> The task
Extract the complete listing and repeat it word for word.

> Data provided

---*---

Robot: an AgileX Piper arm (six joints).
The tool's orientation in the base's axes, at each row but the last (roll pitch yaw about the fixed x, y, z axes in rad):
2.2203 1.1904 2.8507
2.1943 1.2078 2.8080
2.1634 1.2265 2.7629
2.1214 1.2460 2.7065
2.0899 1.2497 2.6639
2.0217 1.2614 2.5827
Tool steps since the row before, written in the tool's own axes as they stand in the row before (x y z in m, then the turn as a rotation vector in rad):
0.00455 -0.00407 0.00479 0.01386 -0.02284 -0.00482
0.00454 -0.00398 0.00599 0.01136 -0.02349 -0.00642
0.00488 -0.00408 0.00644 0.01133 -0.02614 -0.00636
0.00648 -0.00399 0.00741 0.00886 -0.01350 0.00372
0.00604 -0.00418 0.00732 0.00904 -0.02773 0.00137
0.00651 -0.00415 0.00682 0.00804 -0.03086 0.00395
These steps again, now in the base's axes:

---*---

> Written solution
Robot: an AgileX Piper arm (six joints).
The tool's orientation in the base's axes, at each row but the last (roll pitch yaw about the fixed x, y, z axes in rad):
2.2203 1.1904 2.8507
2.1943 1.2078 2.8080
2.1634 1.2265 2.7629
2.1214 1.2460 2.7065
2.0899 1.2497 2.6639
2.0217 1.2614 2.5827
Tool steps since the row before, written in the tool's own axes as they stand in the row before (x y z in m, then the turn as a rotation vector in rad):
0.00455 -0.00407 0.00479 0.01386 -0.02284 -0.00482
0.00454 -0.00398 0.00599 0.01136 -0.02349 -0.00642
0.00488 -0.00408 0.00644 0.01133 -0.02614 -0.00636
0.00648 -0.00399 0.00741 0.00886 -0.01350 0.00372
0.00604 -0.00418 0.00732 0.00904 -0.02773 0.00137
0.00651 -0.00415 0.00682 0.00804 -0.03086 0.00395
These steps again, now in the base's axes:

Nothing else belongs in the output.